**Dataset items:**
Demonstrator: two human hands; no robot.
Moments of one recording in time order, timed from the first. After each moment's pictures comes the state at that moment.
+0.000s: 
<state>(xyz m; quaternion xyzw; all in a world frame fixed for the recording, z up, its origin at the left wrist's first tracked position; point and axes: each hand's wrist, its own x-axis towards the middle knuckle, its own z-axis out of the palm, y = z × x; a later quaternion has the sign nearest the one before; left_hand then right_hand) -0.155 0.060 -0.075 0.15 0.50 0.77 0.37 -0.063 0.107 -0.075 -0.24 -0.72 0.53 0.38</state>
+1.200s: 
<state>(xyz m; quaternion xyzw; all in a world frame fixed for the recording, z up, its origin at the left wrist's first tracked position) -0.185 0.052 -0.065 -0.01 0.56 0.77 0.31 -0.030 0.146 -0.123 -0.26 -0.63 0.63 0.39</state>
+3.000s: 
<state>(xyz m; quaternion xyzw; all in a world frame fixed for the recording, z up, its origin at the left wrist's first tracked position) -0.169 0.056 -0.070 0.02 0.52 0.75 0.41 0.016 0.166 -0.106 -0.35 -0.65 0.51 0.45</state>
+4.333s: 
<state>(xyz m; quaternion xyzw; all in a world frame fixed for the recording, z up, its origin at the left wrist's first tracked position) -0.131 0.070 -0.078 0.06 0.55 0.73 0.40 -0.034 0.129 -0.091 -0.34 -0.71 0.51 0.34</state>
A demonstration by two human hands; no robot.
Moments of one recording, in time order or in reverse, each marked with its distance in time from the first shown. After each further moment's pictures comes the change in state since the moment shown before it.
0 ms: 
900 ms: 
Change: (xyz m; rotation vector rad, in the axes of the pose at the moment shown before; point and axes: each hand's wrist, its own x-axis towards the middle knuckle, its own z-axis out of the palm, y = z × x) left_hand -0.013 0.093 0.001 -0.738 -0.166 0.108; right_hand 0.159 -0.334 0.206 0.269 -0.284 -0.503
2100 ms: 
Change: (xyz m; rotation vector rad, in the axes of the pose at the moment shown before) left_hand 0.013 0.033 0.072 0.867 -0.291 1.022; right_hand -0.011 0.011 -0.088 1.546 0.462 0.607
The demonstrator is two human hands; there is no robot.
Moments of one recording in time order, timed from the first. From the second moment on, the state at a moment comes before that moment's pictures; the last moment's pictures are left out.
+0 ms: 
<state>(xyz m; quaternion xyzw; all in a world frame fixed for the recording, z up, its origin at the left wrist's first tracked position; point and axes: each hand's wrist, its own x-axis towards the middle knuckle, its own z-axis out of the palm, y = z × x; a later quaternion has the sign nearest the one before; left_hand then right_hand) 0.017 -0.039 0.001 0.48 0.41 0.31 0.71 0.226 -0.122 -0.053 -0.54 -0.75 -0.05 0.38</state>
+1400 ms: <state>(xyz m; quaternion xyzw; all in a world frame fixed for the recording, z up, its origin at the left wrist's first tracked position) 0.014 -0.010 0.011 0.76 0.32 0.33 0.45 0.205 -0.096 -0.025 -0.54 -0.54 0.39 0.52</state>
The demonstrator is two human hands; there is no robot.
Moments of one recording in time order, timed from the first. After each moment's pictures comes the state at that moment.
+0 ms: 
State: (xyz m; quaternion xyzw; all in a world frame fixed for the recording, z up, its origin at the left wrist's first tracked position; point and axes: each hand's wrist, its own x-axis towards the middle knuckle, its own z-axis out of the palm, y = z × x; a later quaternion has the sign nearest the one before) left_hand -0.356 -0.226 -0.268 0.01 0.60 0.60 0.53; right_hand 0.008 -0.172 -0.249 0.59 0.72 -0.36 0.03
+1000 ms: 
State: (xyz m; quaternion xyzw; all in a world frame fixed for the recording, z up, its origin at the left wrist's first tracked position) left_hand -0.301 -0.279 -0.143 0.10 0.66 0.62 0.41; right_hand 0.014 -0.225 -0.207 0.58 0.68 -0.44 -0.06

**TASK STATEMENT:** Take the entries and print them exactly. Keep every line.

**RESULT:**
Demonstrator: two human hands; no robot.
Moments of one recording in time order, timed from the first. After each moment's pictures comes the state at that moment.
+0.000s: 
<state>(xyz m; quaternion xyzw; all in a world frame fixed for the recording, z up, its origin at the left wrist's first tracked position; point and axes: each hand's wrist, its own x-axis towards the middle knuckle, its own z-axis out of the palm, y = z × x; a later quaternion has the sign nearest the one before; left_hand then right_hand) -0.155 0.060 -0.075 0.15 0.50 0.77 0.37 -0.063 0.107 -0.075 -0.24 -0.72 0.53 0.38</state>
+1.200s: 
<state>(xyz m; quaternion xyzw; all in a world frame fixed for the recording, z up, its origin at the left wrist's first tracked position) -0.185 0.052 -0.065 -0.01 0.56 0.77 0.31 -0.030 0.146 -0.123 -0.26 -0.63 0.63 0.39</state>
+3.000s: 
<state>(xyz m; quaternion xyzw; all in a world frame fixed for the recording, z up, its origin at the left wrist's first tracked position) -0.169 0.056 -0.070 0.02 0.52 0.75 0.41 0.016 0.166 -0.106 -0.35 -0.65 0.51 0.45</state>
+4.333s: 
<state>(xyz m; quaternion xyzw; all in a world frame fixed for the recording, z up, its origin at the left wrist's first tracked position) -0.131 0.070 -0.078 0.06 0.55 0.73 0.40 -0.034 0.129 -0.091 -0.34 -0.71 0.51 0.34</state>
A demonstration by two human hands; no robot.
Moments of one recording, in time order or in reverse, each marked with its distance in time from the first shown. After each further moment's pictures comes the change in state since the moment shown before it.
0 ms: 
900 ms: 
Change: (xyz m; rotation vector rad, in the axes of the pose at the moment shown before; point and axes: each hand's wrist, its own x-axis towards the middle knuckle, its own z-axis out of the palm, y = z × x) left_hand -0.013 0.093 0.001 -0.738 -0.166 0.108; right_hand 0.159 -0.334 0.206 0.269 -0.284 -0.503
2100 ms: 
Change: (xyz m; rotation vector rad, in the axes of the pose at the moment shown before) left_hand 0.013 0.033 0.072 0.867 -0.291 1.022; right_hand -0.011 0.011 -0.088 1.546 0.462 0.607
The demonstrator is two human hands; there is no robot.
Moments of one recording in time order, timed from the first. From the second moment on, the state at a moment comes before that moment's pictures; the last moment's pictures are left out.
+0 ms: 
<state>(xyz m; quaternion xyzw; all in a world frame fixed for the recording, z up, its origin at the left wrist's first tracked position; point and axes: each hand's wrist, its own x-axis towards the middle knuckle, its own z-axis out of the palm, y = z × x; a later quaternion has the sign nearest the one before; left_hand then right_hand) 0.017 -0.039 0.001 0.48 0.41 0.31 0.71 0.226 -0.122 -0.053 -0.54 -0.75 -0.05 0.38</state>
+1400 ms: <state>(xyz m; quaternion xyzw; all in a world frame fixed for the recording, z up, its origin at the left wrist's first tracked position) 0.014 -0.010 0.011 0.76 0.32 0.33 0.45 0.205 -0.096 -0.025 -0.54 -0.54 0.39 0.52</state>
The demonstrator is two human hands; there is no robot.
Moments of one recording in time order, timed from the first. After each moment's pictures comes the state at that moment.
+0 ms: 
State: (xyz m; quaternion xyzw; all in a world frame fixed for the recording, z up, its origin at the left wrist's first tracked position; point and axes: each hand's wrist, its own x-axis towards the middle knuckle, its own z-axis out of the palm, y = z × x; a later quaternion has the sign nearest the one before) left_hand -0.356 -0.226 -0.268 0.01 0.60 0.60 0.53; right_hand 0.008 -0.172 -0.249 0.59 0.72 -0.36 0.03
+1000 ms: 
State: (xyz m; quaternion xyzw; all in a world frame fixed for the recording, z up, its origin at the left wrist's first tracked position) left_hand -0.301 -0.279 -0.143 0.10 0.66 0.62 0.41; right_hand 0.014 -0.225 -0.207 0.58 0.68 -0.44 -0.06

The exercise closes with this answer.